I would like to end with a scene in my university dining hall:

There was a blonde, blue-eyed girl and a South Korean girl sitting together having their dinner.

The South Korean girl immigrated to Baltimore, Maryland at age 14 and didn’t speak English well at the time. It was about seven years later, in the girls’ third year (they were in the same year I was in [we went to a small, private women’s university with only less than a thousand undergraduate students]), when the South Korean girl asked, “Could you pass a salt?”

The blonde girl asked the South Korean girl to repeat.

“Could you pass a salt?”

And the blonde girl laughed and wondered why the South Korean girl asked to ‘pass a salt’ when she was supposed to say, “Pass the salt.”

The blonde girl thought it was a huge deal that the South Korean girl made a mistake with her articles and made it out to be the silliest thing but the blonde girl didn’t know other languages.

She had no idea that Korean was an agglutinative language, which means that there are tons of suffixes that attach to existing words in order to create brand new words or, quite commonly, the suffixes are attached to words to create sentences, just like in Turkish and Central Asian languages like Uzbek, Uygur, Tajik, etc. and which makes Korean drastically different from English grammatically.
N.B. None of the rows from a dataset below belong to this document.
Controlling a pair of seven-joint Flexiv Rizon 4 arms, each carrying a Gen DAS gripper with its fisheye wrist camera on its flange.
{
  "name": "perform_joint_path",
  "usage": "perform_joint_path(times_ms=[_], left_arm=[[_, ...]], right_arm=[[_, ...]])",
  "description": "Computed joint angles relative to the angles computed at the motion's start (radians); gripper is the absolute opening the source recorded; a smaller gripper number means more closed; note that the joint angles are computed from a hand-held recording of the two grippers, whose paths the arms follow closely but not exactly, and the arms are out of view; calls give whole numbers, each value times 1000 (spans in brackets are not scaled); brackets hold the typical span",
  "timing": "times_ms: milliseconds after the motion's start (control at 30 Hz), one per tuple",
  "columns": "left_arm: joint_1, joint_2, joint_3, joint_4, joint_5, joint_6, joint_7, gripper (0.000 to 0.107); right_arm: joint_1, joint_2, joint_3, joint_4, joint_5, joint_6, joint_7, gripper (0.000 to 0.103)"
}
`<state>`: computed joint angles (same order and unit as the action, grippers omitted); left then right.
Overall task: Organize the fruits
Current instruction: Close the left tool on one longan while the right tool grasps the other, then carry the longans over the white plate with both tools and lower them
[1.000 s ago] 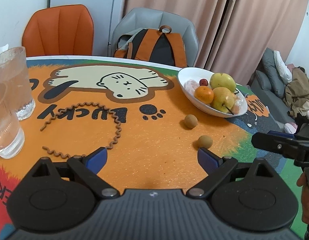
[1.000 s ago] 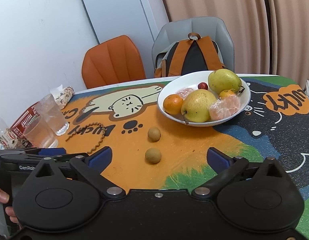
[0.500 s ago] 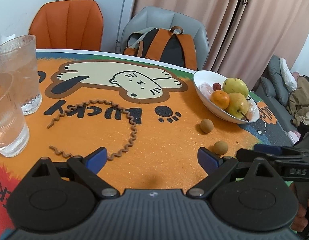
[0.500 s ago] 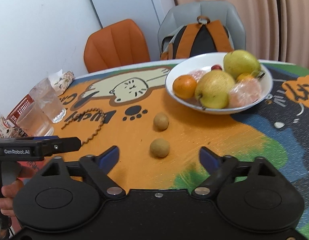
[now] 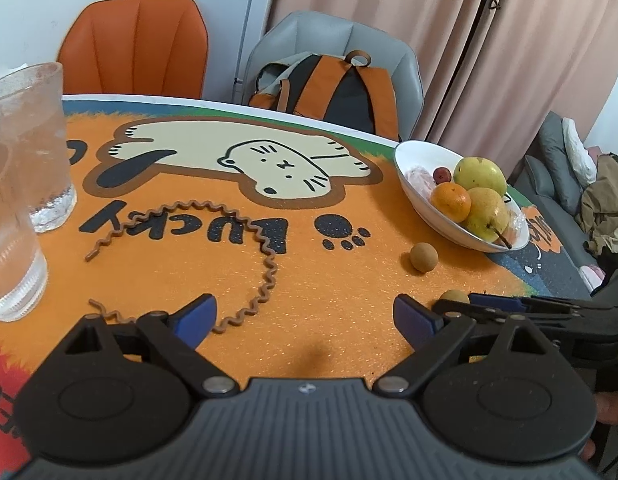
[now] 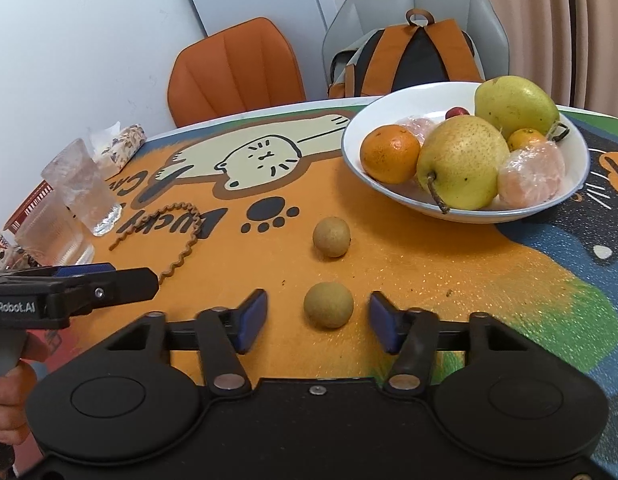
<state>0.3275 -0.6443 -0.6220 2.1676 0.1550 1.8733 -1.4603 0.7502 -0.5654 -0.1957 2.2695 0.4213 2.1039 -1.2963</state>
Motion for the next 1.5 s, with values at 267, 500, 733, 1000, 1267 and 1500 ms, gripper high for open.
perform_joint_path(times_ms=[267, 500, 733, 1000, 1267, 1500], left_arm=[[-68, -18, 32, -46, -14, 1, 11, 93], [-129, -57, 40, -104, -28, -10, 32, 88], [-191, -90, 49, -162, -50, -30, 62, 80], [-279, -118, 85, -220, -97, -51, 86, 71], [-330, -142, 111, -264, -140, -73, 93, 58], [-328, -146, 103, -263, -168, -94, 96, 23]], right_arm=[[-83, 5, 55, 15, -23, 48, 15, 25], [-118, 19, 70, 44, 5, 80, 7, 25], [-157, 28, 87, 64, 14, 105, 0, 25], [-215, 35, 115, 90, 4, 131, 7, 25], [-239, 44, 118, 108, 8, 148, 4, 25], [-230, 49, 113, 114, 37, 155, -2, 25]])
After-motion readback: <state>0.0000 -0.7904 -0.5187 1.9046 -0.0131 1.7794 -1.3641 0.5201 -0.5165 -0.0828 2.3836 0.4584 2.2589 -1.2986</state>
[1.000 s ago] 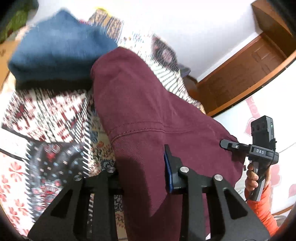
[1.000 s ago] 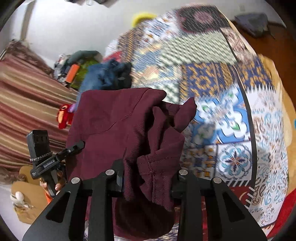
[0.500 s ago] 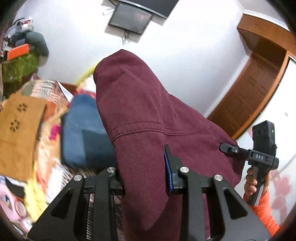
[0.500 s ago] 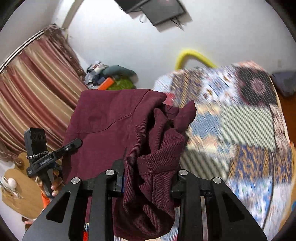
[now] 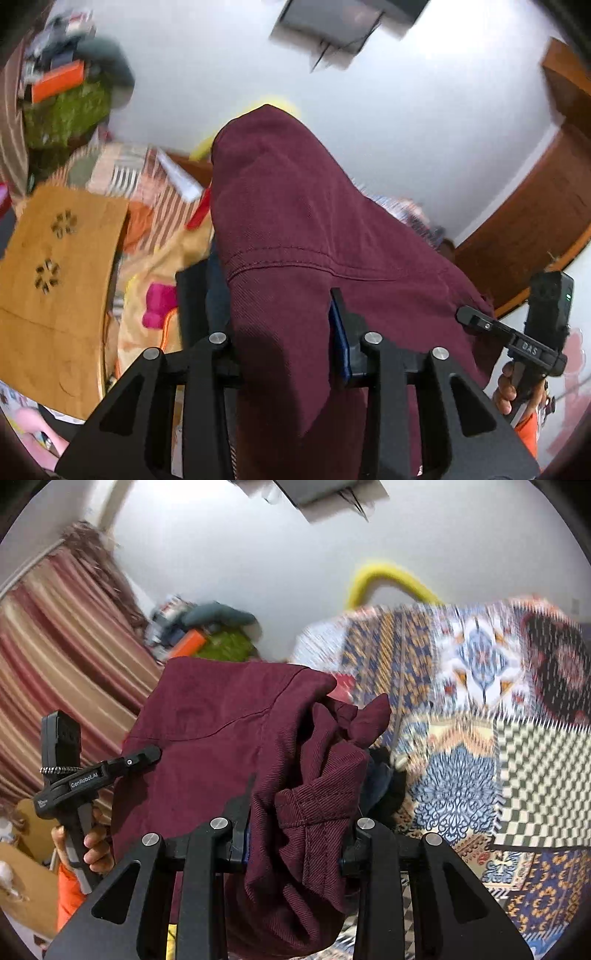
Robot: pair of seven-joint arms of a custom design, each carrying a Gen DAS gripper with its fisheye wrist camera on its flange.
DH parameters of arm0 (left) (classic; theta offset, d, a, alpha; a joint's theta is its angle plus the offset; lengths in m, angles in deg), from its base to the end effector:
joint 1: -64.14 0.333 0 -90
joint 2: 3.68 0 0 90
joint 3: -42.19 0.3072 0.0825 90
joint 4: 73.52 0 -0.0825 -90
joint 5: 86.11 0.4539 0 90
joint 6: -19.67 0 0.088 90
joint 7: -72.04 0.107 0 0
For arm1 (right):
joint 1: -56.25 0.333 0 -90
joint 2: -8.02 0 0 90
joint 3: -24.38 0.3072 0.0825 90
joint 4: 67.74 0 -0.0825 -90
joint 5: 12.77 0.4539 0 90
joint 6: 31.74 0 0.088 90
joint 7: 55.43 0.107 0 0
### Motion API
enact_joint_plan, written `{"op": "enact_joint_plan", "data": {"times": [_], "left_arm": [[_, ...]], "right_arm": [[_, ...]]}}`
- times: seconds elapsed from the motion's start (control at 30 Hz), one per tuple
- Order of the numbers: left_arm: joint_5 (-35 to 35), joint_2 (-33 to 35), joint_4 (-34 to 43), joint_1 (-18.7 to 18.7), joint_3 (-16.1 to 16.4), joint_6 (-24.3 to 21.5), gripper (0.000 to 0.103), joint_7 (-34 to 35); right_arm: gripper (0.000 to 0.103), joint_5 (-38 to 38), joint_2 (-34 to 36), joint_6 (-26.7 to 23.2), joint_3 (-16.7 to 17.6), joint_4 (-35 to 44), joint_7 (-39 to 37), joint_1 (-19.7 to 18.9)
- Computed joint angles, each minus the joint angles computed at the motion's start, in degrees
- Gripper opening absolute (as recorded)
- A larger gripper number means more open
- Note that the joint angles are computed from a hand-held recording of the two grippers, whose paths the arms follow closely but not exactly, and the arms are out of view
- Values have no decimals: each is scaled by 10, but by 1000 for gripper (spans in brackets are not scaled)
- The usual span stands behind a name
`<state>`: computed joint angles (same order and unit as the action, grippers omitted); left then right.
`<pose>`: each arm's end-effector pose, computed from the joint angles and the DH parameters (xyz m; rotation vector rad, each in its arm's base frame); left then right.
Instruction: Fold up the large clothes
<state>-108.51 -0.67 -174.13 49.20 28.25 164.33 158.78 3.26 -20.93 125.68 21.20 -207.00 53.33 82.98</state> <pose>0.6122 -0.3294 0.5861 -1.8075 2.2239 -1.1833 0.4782 0.1938 0.5510 -1.5148 1.7318 -0.1384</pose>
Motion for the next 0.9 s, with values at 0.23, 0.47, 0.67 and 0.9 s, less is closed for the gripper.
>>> {"op": "enact_joint_plan", "data": {"times": [0.23,0.47,0.67,0.9], "left_arm": [[1,37,-28,8,-2,27,60,-20],[188,-31,-71,-12,5,17,60,-141],[224,-159,-163,-11,-15,33,60,-157],[236,-332,-253,-3,-53,67,60,-177]], "right_arm": [[39,-56,-9,-24,23,-10,9,-29],[43,-182,-90,-104,95,-22,114,-80],[43,-238,-191,-115,115,-47,155,-72],[43,-294,-309,-111,169,-56,213,-59]]}}
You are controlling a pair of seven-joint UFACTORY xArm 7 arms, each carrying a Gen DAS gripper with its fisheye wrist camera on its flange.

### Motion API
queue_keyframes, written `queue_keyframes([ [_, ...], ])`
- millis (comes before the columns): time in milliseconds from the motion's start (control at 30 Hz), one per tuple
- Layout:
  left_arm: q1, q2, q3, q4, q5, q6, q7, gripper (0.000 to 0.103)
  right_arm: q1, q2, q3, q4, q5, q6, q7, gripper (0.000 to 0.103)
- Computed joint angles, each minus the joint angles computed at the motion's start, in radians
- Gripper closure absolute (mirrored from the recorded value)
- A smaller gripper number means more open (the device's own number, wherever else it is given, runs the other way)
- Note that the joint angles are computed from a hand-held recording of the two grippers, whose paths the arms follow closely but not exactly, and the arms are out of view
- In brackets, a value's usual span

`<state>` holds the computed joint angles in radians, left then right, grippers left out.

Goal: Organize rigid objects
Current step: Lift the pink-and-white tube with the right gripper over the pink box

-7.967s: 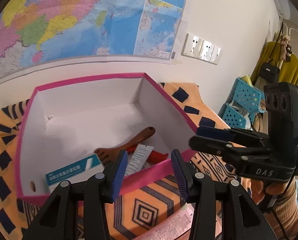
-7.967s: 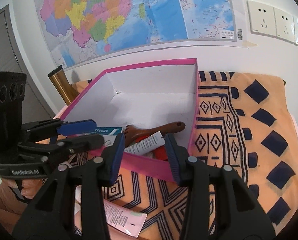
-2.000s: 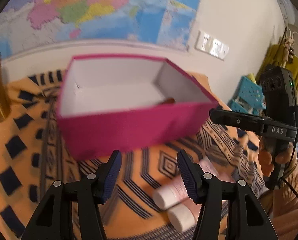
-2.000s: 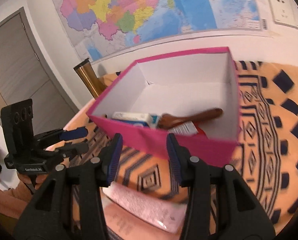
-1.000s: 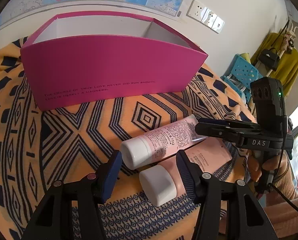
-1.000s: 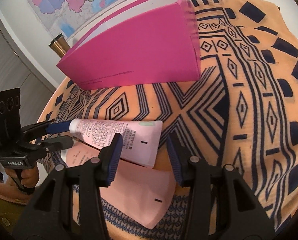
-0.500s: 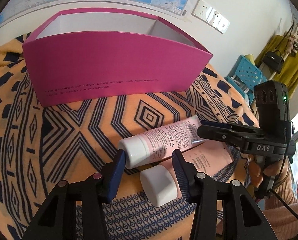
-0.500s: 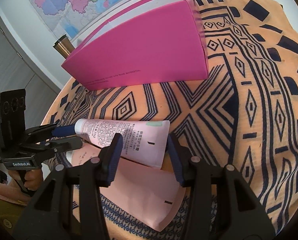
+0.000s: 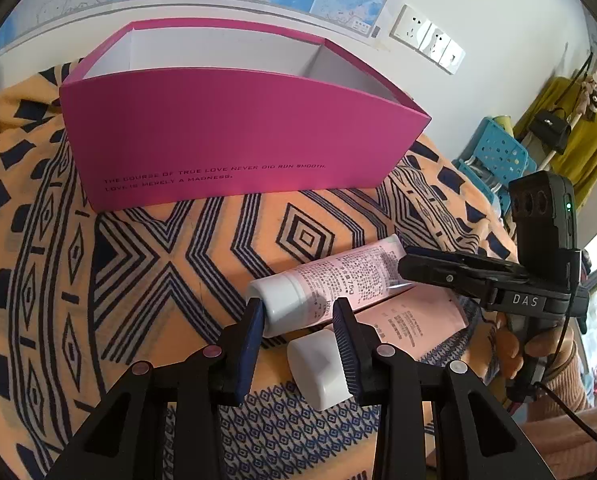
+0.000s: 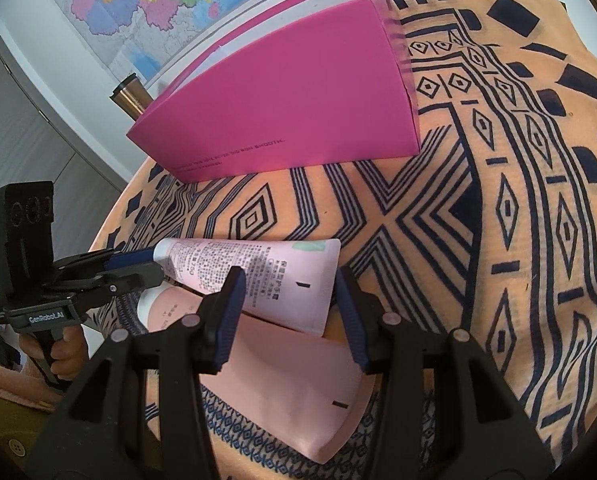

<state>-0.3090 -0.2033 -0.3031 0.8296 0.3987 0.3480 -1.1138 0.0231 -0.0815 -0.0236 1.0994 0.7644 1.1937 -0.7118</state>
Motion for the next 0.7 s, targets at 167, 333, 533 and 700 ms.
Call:
queue_keyframes([
  [167,-0.001,0.014,-0.002,0.015,0.005,0.004,-0.009,0.064,0.000,-0.001,0.000,0.001,0.002,0.002,0.000,0.051],
  [333,-0.010,0.031,0.006,0.032,0.015,0.003,-0.012,0.064,0.003,-0.005,0.001,0.007,0.006,-0.012,0.007,0.050],
  [533,-0.008,0.035,0.009,0.053,0.037,0.004,-0.015,0.063,0.002,-0.009,-0.002,0.025,0.018,-0.019,0.000,0.050],
  [700,-0.002,0.028,0.013,0.071,0.053,0.007,-0.008,0.063,0.003,-0.009,-0.004,0.050,0.032,-0.023,-0.010,0.050],
])
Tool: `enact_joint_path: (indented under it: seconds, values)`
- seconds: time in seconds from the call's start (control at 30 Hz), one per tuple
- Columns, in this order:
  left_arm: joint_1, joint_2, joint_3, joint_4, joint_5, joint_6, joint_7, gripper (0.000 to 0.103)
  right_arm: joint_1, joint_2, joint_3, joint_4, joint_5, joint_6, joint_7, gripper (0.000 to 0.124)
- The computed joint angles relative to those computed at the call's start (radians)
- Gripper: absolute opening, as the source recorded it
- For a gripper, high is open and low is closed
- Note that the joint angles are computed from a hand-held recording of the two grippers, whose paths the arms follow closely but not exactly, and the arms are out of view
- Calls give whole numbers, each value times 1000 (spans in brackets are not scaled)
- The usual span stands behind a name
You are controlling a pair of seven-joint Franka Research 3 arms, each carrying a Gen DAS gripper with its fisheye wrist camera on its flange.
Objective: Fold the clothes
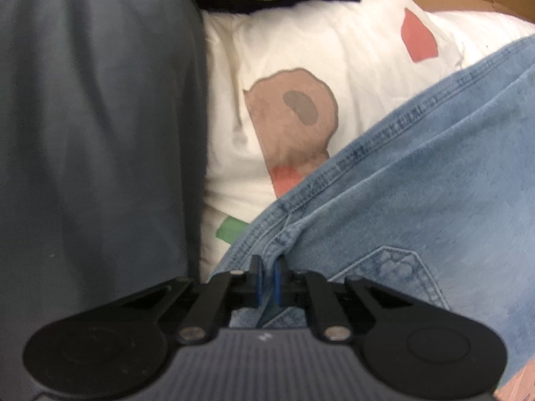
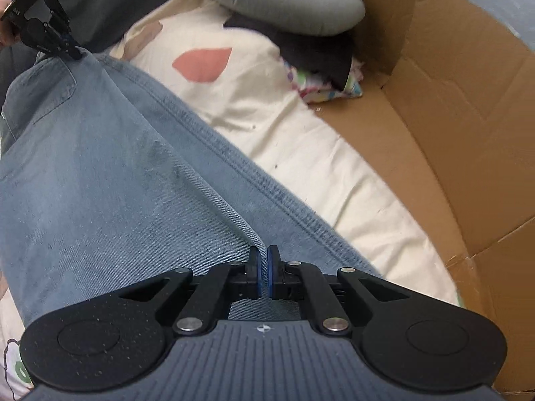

Based on grammar, it’s much harder for a Korean to learn English than it is for an Arab or someone who speaks a Romance language.

Considering how the South Korean girl began to really know English more proficiently when she immigrated to the US and that it was only seven years after the fact, the South Korean girl actually had a high level of English. She spoke without much of a Korean accent at all; her sentences flowed readily and her vocabulary was plentiful. Apart from misusing articles, I could say that she was at near-native fluency (by the way, there are tons of languages such as Korean, Turkish, Russian, Georgian, Vietnamese, etc., where articles don’t exist. I have been in Istanbul for more than three years and I’ve met advanced level students of English who still leave out articles when they need them, or misuse articles).

I would have told the South Korean girl gently that she meant if someone could pass the salt and give her the salt shaker and not get a big laugh out of it. I would just act casual. I only know a few Korean words so who would I be to call her out on incorrectly using English articles?

I care about people more than their ability to speak English as anyone can agree that people are much more than the languages that they know. It’s enough to know that there are a lot of people studying English now in order to communicate and I think that English speakers ought to be more grateful and empathetic to those who take their precious time to learn English particularly to those who speak English nearly as well as their native languages. It’s a hard achievement.

For those who are not so good in English, I repeat, English speakers should care more about what the speaker is communicating more than care about how simple of complex the speaker’s sentence is. Listening for the sake of just picking out someone’s mistakes is like ridiculing the English learner and not showing the English learner compassion.

It’s about time that more English speakers were kinder to non-native English speakers. It’s okay to correct someone’s grammatical errors but sensitively and always keeping in mind first to listen to care about what the speaker wants to say and then politely mention the grammatical mistakes that were made.